EY: Ce que nous avons essayé de faire, c’est de donner à nos reportages autant de points d’entrée que possible pour le public – des articles au long cours pour les gros lecteurs, des articles plus brefs pour ceux qui ceux qui le souhaitent, des vidéos pour ceux qui préfèrent regarder des images, des micro-vidéos faciles à partager sur les réseaux sociaux. Le problème est que les plateformes numériques – en particulier les réseaux sociaux – évoluent très rapidement ces derniers temps. Nous devons rester en phase avec cette évolution et adapter nos techniques de narration en conséquence. Par exemple, Instagram a lancé l’an dernier sa nouvelle application vidéo IGTV et nous devons dorénavant configurer nos vidéos en format portrait au lieu du traditionnel format paysage.

AHV: Vous avez participé en Jordanie à un atelier de l’OIT sur le travail forcé pour parler des travaux de R.AGE à vos collègues journalistes. Parlez-nous de cet échange…

EY: L’un des thèmes les plus discutés a été la diminution des ressources disponibles pour les journalistes en activité. Les salles de rédaction réduisent leurs effectifs, les journalistes doivent donc travailler beaucoup plus et avec de plus grandes exigences, le secteur étant plus concurrentiel que jamais.
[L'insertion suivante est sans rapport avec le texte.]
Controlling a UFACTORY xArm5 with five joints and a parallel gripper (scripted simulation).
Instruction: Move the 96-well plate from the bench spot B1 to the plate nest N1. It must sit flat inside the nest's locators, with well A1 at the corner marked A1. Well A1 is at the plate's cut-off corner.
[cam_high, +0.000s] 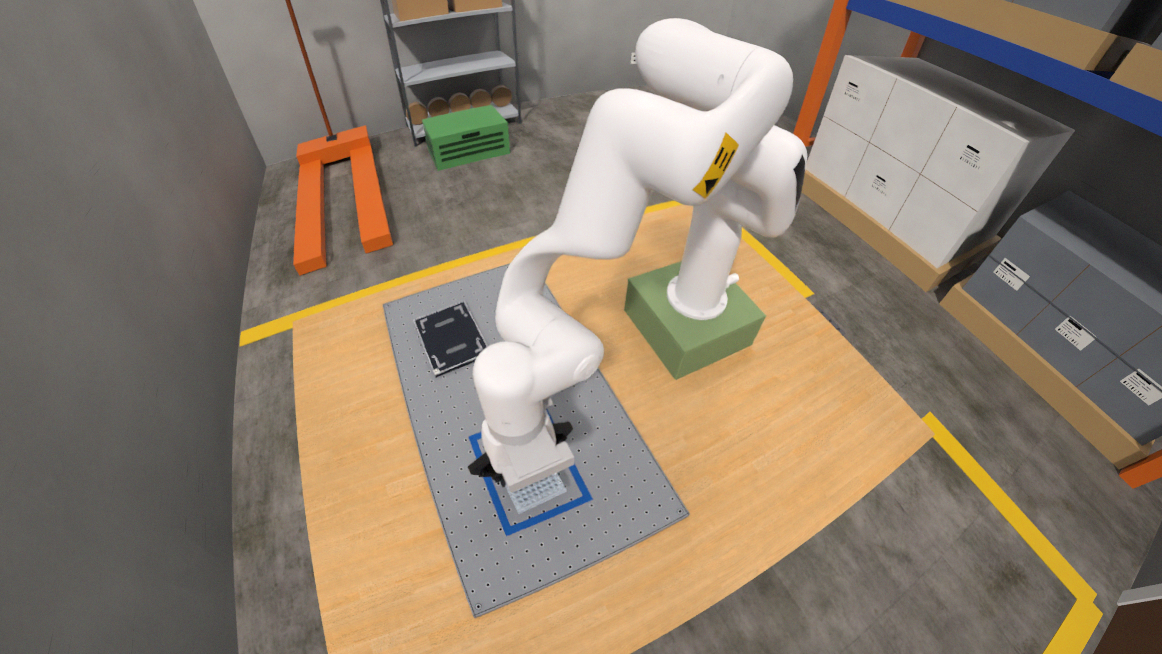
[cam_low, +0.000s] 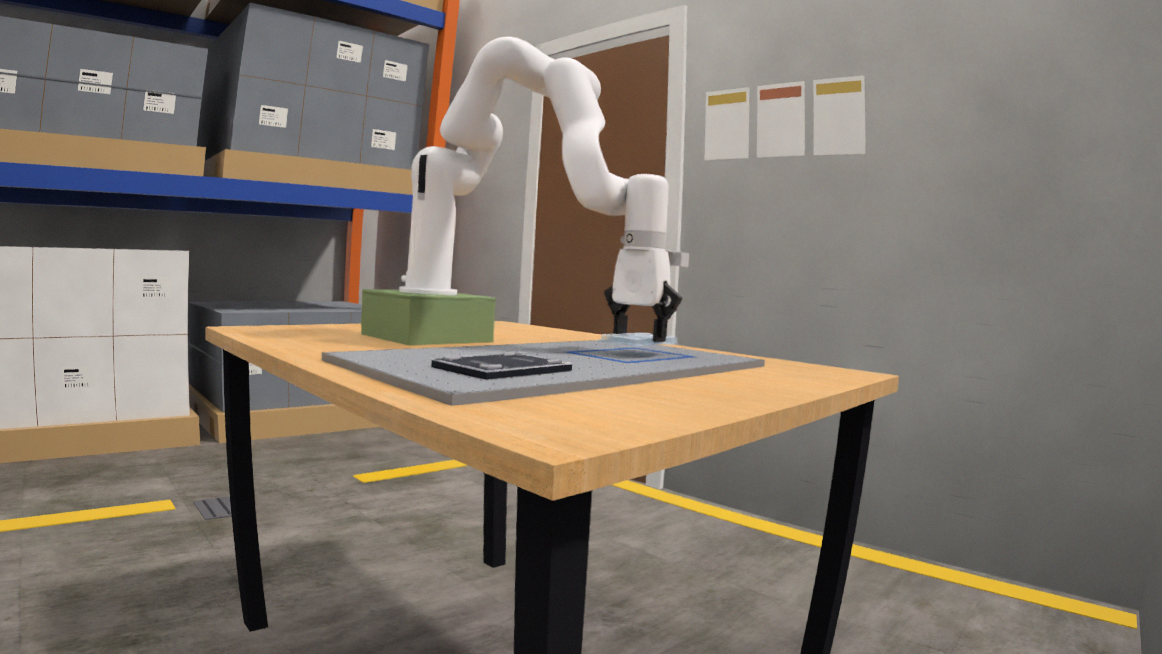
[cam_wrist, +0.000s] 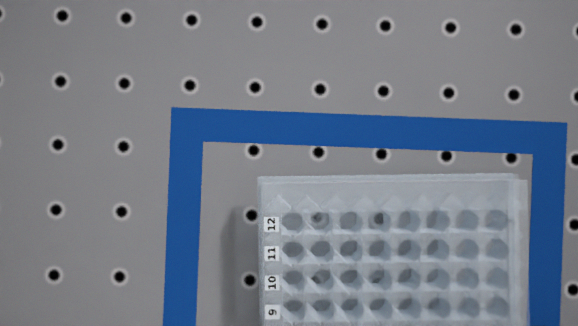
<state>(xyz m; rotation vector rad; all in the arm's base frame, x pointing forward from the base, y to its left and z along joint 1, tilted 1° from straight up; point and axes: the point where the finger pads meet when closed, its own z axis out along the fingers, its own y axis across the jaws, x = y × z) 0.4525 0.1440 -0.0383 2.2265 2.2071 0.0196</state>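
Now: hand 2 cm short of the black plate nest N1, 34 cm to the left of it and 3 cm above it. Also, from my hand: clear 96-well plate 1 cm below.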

Cela m’amène à la conclusion que les journalistes doivent collaborer davantage. Mutualiser leurs ressources pour couvrir des sujets plus importants, avec plus d’impact. Des initiatives comme cet atelier de l’OIT contribuent à réunir dans la même salle des journalistes qui partagent la même vision de leur métier et qui s’intéressent aux mêmes sujets. Cela facilite la collaboration et nous pouvons espérer que ces relations prendront la forme de véritables collaborations professionnelles.
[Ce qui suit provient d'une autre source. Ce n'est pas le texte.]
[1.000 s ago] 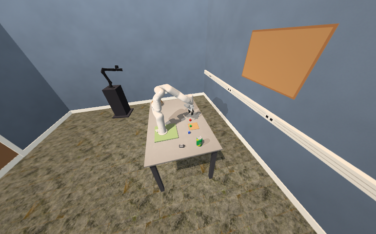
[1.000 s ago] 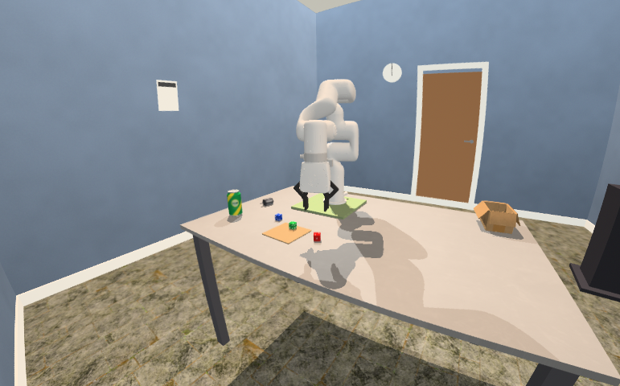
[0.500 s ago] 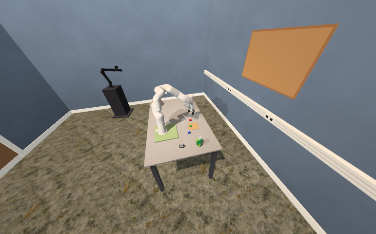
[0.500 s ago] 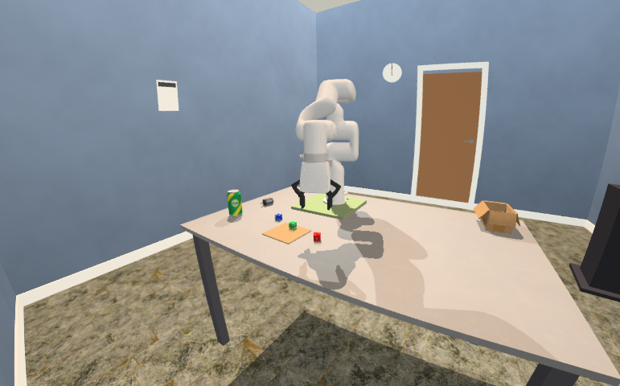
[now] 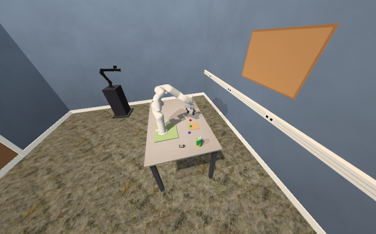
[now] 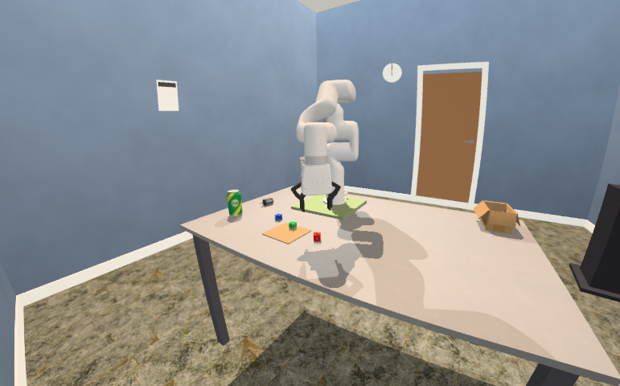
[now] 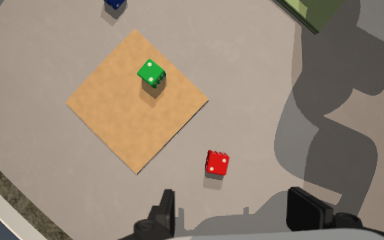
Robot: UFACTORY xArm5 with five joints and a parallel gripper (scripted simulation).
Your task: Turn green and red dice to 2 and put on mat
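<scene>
Now: hand 12 cm above the red die and 1 cm past it. From my hand the other things lie so: blue die: 27 cm to the right, 12 cm below, 5 cm behind; green die: 14 cm to the right, 11 cm below, 2 cm behind; mat: 14 cm to the right, 13 cm below, 2 cm ahead.
</scene>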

AHV: À l’échelle mondiale, le travail forcé et la traite des êtres humains sont encore très peu couverts par les médias. Beaucoup de personnes ignorent cette dure réalité qui peut même se produire dans leur propre pays, dans leur voisinage, ou qui peut les affecter en tant que consommateurs, à travers les produits et les services qu’ils utilisent. Que conseillez-vous aux journalistes qui veulent dévoiler ces affaires dans leur pays?

EY: Vous pouvez faire bouger les choses avec vos reportages. N’acceptez pas le statu quo. Soyez toujours déterminé(e) à innover. Et contactez R.AGE si vous avez besoin d’un collaborateur!